### MATERIAL FOR THIS TASK ###

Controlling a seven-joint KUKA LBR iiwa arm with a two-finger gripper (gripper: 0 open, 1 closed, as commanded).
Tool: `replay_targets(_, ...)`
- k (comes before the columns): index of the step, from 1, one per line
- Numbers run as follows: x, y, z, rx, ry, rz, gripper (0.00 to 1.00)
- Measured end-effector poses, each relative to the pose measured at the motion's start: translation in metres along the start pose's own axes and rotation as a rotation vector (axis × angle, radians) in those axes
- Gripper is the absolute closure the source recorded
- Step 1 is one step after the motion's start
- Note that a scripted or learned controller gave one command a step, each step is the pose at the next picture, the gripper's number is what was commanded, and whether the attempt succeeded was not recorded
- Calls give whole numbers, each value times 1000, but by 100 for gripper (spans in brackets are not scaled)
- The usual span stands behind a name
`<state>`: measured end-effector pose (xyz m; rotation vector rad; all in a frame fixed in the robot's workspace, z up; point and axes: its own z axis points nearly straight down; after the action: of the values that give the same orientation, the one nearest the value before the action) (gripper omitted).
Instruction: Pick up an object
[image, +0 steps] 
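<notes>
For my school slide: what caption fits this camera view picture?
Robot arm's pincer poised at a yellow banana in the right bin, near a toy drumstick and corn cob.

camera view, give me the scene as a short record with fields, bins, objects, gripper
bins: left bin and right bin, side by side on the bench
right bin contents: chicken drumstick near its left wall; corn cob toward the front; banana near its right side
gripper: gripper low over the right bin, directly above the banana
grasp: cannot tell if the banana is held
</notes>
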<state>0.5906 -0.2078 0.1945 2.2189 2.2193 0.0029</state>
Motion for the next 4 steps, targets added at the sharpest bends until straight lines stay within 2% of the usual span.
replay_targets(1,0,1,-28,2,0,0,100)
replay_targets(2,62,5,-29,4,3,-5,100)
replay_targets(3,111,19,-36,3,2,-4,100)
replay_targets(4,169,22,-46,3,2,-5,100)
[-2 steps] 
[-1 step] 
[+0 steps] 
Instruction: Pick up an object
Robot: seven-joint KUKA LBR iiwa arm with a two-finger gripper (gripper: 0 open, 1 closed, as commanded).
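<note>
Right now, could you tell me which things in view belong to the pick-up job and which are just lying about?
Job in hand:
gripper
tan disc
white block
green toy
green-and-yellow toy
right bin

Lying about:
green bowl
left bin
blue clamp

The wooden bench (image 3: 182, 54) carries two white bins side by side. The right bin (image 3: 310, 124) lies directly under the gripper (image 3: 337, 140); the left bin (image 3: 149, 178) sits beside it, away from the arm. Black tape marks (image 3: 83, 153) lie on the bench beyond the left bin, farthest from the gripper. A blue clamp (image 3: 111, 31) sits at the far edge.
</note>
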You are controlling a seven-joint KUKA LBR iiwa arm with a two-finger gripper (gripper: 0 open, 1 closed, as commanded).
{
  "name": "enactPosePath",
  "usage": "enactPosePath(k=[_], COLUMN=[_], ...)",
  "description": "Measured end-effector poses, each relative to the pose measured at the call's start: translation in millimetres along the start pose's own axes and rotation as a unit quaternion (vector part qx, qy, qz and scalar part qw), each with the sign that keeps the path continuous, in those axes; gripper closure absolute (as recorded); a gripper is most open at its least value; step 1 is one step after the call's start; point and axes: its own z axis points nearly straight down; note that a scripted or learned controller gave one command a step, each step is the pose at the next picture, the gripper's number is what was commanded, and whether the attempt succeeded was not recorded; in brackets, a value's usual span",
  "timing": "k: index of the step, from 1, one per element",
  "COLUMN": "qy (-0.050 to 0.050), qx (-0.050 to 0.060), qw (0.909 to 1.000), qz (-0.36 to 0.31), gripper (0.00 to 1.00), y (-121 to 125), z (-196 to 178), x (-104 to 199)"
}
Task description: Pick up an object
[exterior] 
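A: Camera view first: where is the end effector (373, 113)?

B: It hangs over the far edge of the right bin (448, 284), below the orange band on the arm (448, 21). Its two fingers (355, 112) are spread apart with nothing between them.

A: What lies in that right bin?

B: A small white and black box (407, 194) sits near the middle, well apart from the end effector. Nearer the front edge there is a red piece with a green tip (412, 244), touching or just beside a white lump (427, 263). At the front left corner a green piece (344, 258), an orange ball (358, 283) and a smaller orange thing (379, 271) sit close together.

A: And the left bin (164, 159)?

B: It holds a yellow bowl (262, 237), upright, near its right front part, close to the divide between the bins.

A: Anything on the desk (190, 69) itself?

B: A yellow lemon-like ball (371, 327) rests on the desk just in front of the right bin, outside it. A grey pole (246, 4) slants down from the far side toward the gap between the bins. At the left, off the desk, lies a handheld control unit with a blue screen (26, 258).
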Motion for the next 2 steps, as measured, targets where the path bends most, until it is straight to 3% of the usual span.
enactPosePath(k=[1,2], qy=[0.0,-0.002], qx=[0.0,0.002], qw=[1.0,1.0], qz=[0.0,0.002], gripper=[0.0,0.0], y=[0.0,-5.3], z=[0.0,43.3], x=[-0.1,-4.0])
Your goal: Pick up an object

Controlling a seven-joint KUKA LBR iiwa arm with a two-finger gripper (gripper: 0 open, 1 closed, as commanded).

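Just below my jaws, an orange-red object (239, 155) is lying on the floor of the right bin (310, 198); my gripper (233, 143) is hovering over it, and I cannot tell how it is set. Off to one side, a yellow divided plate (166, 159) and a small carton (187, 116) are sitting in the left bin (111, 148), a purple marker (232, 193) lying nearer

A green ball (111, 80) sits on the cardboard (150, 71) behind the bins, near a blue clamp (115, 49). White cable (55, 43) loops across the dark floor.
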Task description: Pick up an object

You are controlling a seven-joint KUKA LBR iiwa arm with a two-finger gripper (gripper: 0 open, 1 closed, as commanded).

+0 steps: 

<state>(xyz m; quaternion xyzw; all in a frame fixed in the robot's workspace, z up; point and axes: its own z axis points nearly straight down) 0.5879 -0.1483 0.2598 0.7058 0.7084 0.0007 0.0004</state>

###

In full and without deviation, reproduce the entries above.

OUTPUT OF THE EXERCISE —
Controlling a seven-joint KUKA LBR iiwa arm with a two-finger gripper (gripper: 0 open, 1 closed, as commanded).
Tool: `replay_targets(_, ...)`
- k (comes before the columns): index of the step, from 1, one per line
- Numbers run as follows: x, y, z, rx, ry, rz, gripper (0.00 to 1.00)
- Measured end-effector poses, each relative to the pose measured at the motion's start: translation in metres along the start pose's own axes and rotation as a rotation vector (axis × angle, radians) in those axes
- Gripper is the absolute closure the source recorded
- Step 1 is one step after the motion's start
- Note that a scripted or learned controller gave one command a step, each step is the pose at the next picture, the gripper's number is what was commanded, and whether the attempt succeeded was not recorded
- Calls give whole numbers, each value times 1000, but by 100 for gripper (spans in brackets are not scaled)
- The usual span stands behind a name
`<state>`: measured end-effector pose (xyz m; rotation vector rad; all in a frame fixed in the robot's workspace, z up; point and axes: its own z axis points nearly straight down; after the action: of the values that give the same orientation, the one nearest the value before the action) (gripper omitted).
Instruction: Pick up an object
[image, +0 steps] 
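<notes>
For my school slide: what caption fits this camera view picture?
Robot arm's pincer poised at a yellow banana in the right bin, near a toy drumstick and corn cob.

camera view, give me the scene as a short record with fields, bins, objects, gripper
bins: left bin and right bin, side by side on the bench
right bin contents: chicken drumstick near its left wall; corn cob toward the front; banana near its right side
gripper: gripper low over the right bin, directly above the banana
grasp: cannot tell if the banana is held
</notes>
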<state>0.5906 -0.2078 0.1945 2.2189 2.2193 0.0029</state>
Motion for the next 4 steps, targets added at the sharpest bends until straight lines stay within 2% of the usual span.
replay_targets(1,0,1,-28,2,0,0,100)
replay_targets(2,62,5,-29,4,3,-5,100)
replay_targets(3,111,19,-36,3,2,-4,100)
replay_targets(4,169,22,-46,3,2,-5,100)
[-2 steps] 
[-1 step] 
[+0 steps] 
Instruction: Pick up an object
Robot: seven-joint KUKA LBR iiwa arm with a two-finger gripper (gripper: 0 open, 1 closed, as commanded).
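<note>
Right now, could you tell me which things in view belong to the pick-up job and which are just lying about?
Job in hand:
gripper
tan disc
white block
green toy
green-and-yellow toy
right bin

Lying about:
green bowl
left bin
blue clamp

The wooden bench (image 3: 182, 54) carries two white bins side by side. The right bin (image 3: 310, 124) lies directly under the gripper (image 3: 337, 140); the left bin (image 3: 149, 178) sits beside it, away from the arm. Black tape marks (image 3: 83, 153) lie on the bench beyond the left bin, farthest from the gripper. A blue clamp (image 3: 111, 31) sits at the far edge.
</note>
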You are controlling a seven-joint KUKA LBR iiwa arm with a two-finger gripper (gripper: 0 open, 1 closed, as commanded).
{
  "name": "enactPosePath",
  "usage": "enactPosePath(k=[_], COLUMN=[_], ...)",
  "description": "Measured end-effector poses, each relative to the pose measured at the call's start: translation in millimetres along the start pose's own axes and rotation as a unit quaternion (vector part qx, qy, qz and scalar part qw), each with the sign that keeps the path continuous, in those axes; gripper closure absolute (as recorded); a gripper is most open at its least value; step 1 is one step after the call's start; point and axes: its own z axis points nearly straight down; note that a scripted or learned controller gave one command a step, each step is the pose at the next picture, the gripper's number is what was commanded, and whether the attempt succeeded was not recorded; in brackets, a value's usual span",
  "timing": "k: index of the step, from 1, one per element",
  "COLUMN": "qy (-0.050 to 0.050), qx (-0.050 to 0.060), qw (0.909 to 1.000), qz (-0.36 to 0.31), gripper (0.00 to 1.00), y (-121 to 125), z (-196 to 178), x (-104 to 199)"
}
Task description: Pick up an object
[exterior] 
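A: Camera view first: where is the end effector (373, 113)?

B: It hangs over the far edge of the right bin (448, 284), below the orange band on the arm (448, 21). Its two fingers (355, 112) are spread apart with nothing between them.

A: What lies in that right bin?

B: A small white and black box (407, 194) sits near the middle, well apart from the end effector. Nearer the front edge there is a red piece with a green tip (412, 244), touching or just beside a white lump (427, 263). At the front left corner a green piece (344, 258), an orange ball (358, 283) and a smaller orange thing (379, 271) sit close together.

A: And the left bin (164, 159)?

B: It holds a yellow bowl (262, 237), upright, near its right front part, close to the divide between the bins.

A: Anything on the desk (190, 69) itself?

B: A yellow lemon-like ball (371, 327) rests on the desk just in front of the right bin, outside it. A grey pole (246, 4) slants down from the far side toward the gap between the bins. At the left, off the desk, lies a handheld control unit with a blue screen (26, 258).
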Motion for the next 2 steps, as measured, targets where the path bends most, until it is straight to 3% of the usual span.
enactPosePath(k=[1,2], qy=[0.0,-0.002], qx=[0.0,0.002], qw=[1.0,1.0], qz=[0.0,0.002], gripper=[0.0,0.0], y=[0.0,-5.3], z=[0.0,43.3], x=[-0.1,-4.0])
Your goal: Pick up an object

Controlling a seven-joint KUKA LBR iiwa arm with a two-finger gripper (gripper: 0 open, 1 closed, as commanded).

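Just below my jaws, an orange-red object (239, 155) is lying on the floor of the right bin (310, 198); my gripper (233, 143) is hovering over it, and I cannot tell how it is set. Off to one side, a yellow divided plate (166, 159) and a small carton (187, 116) are sitting in the left bin (111, 148), a purple marker (232, 193) lying nearer

A green ball (111, 80) sits on the cardboard (150, 71) behind the bins, near a blue clamp (115, 49). White cable (55, 43) loops across the dark floor.
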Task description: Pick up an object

You are controlling a seven-joint KUKA LBR iiwa arm with a two-finger gripper (gripper: 0 open, 1 closed, as commanded).

+0 steps: 

<state>(xyz m; quaternion xyzw; all in a frame fixed in the robot's workspace, z up; point and axes: its own z axis points nearly straight down) 0.5879 -0.1483 0.2598 0.7058 0.7084 0.0007 0.0004</state>

This completes the response to the exercise.